_DESCRIPTION OF THE TASK:_ Every record must be retyped as it stands.

Recorded data
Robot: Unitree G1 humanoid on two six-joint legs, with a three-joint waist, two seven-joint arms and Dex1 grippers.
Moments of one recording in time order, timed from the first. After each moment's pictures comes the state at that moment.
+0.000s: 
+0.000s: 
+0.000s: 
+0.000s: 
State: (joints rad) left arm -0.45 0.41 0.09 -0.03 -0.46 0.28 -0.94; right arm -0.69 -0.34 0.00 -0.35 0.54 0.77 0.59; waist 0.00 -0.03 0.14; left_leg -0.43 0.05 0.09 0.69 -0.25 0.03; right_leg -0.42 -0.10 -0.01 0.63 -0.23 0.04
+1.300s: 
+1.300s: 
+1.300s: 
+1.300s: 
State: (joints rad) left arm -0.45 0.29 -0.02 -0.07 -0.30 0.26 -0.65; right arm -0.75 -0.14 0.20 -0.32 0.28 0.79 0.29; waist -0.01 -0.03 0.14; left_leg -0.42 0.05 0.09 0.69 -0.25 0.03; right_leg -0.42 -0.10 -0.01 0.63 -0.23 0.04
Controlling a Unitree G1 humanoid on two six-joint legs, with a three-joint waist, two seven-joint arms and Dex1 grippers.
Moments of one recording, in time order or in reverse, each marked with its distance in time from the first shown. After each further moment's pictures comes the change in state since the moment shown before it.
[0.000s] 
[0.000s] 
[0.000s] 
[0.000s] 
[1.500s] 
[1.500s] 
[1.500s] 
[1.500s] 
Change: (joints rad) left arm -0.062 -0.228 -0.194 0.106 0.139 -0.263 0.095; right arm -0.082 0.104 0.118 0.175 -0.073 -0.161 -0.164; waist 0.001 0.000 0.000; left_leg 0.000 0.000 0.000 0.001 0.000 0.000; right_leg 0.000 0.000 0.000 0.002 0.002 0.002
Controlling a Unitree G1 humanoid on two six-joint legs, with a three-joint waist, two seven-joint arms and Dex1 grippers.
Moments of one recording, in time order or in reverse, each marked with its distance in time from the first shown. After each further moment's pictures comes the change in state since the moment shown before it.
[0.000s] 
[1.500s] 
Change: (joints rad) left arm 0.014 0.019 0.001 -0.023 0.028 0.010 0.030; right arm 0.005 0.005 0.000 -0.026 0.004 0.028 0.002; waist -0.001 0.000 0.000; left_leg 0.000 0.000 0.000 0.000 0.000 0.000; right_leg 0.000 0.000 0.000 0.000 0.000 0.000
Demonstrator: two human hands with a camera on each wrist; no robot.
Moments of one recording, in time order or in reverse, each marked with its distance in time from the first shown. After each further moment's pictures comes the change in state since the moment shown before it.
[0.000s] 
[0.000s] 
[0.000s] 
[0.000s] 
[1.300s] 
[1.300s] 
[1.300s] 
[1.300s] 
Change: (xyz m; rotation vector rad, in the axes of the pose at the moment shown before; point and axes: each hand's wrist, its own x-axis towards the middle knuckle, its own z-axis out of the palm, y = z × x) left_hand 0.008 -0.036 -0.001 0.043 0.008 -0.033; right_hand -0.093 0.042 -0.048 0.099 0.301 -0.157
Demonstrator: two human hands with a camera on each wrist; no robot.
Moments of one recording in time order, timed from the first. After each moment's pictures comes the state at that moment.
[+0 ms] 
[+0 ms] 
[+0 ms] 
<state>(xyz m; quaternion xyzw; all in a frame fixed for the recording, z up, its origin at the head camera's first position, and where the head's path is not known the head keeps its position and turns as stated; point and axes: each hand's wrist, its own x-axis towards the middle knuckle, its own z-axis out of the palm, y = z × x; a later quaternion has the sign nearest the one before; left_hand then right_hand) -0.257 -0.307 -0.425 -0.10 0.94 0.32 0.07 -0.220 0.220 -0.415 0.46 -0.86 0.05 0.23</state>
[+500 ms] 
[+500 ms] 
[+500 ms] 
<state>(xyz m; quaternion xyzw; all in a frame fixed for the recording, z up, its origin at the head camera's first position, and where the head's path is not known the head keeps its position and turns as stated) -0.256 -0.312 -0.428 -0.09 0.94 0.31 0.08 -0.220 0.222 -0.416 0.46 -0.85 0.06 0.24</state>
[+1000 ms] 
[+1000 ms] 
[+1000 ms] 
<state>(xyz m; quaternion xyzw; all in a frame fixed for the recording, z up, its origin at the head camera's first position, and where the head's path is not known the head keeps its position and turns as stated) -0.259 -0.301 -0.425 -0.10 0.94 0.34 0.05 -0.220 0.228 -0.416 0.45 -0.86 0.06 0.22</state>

_EXPECTED ANSWER:_
Robot: Unitree G1 humanoid on two six-joint legs, with a three-joint waist, two seven-joint arms and Dex1 grippers.
Moments of one recording in time order, timed from the first. After each moment's pictures comes the state at that moment.
+0.000s: 
+0.000s: 
+0.000s: 
+0.000s: 
State: (joints rad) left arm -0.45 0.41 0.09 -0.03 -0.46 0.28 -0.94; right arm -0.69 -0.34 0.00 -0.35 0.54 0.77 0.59; waist 0.00 -0.03 0.14; left_leg -0.43 0.05 0.09 0.69 -0.25 0.03; right_leg -0.42 -0.10 -0.01 0.63 -0.23 0.04
+1.300s: 
+1.300s: 
+1.300s: 
+1.300s: 
State: (joints rad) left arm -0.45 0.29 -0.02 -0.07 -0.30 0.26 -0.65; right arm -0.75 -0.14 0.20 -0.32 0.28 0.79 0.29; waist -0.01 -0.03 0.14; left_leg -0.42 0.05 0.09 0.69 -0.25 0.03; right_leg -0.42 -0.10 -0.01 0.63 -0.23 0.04
Controlling a Unitree G1 humanoid on two six-joint legs, with a three-joint waist, two seven-joint arms and Dex1 grippers.
Moments of one recording, in time order or in reverse, each marked with its distance in time from the first shown. After each further moment's pictures comes the change in state since the moment shown before it.
[0.000s] 
[0.000s] 
[0.000s] 
[0.000s] 
[1.500s] 
[1.500s] 
[1.500s] 
[1.500s] 
Change: (joints rad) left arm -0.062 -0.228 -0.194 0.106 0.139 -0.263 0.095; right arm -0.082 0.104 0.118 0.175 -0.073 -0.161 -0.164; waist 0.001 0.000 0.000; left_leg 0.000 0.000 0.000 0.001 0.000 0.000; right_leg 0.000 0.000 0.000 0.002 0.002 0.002
Controlling a Unitree G1 humanoid on two six-joint legs, with a three-joint waist, two seven-joint arms and Dex1 grippers.
Moments of one recording, in time order or in reverse, each marked with its distance in time from the first shown. After each further moment's pictures comes the change in state since the moment shown before it.
[0.000s] 
[1.500s] 
Change: (joints rad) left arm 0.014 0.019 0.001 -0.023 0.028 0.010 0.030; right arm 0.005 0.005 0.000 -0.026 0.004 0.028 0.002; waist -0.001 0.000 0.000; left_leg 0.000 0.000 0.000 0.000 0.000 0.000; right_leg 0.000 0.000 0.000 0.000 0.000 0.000
Demonstrator: two human hands with a camera on each wrist; no robot.
Moments of one recording, in time order or in reverse, each marked with its distance in time from the first shown. After each further moment's pictures comes the change in state since the moment shown before it.
[0.000s] 
[0.000s] 
[0.000s] 
[0.000s] 
[1.300s] 
[1.300s] 
[1.300s] 
[1.300s] 
Change: (xyz m; rotation vector rad, in the axes of the pose at the moment shown before; point and axes: each hand's wrist, its own x-axis towards the middle knuckle, its own z-axis out of the palm, y = z × x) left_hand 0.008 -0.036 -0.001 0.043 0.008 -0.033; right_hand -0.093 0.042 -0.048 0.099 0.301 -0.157
Demonstrator: two human hands with a camera on each wrist; no robot.
Moments of one recording in time order, timed from the first. After each moment's pictures comes the state at that moment.
[+0 ms] 
[+0 ms] 
[+0 ms] 
<state>(xyz m; quaternion xyzw; all in a frame fixed for the recording, z up, its origin at the head camera's first position, and where the head's path is not known the head keeps its position and turns as stated; point and axes: each hand's wrist, its own x-axis towards the middle knuckle, its own z-axis out of the palm, y = z × x; a later quaternion has the sign nearest the one before; left_hand then right_hand) -0.257 -0.307 -0.425 -0.10 0.94 0.32 0.07 -0.220 0.220 -0.415 0.46 -0.86 0.05 0.23</state>
[+500 ms] 
[+500 ms] 
[+500 ms] 
<state>(xyz m; quaternion xyzw; all in a frame fixed for the recording, z up, its origin at the head camera's first position, and where the head's path is not known the head keeps its position and turns as stated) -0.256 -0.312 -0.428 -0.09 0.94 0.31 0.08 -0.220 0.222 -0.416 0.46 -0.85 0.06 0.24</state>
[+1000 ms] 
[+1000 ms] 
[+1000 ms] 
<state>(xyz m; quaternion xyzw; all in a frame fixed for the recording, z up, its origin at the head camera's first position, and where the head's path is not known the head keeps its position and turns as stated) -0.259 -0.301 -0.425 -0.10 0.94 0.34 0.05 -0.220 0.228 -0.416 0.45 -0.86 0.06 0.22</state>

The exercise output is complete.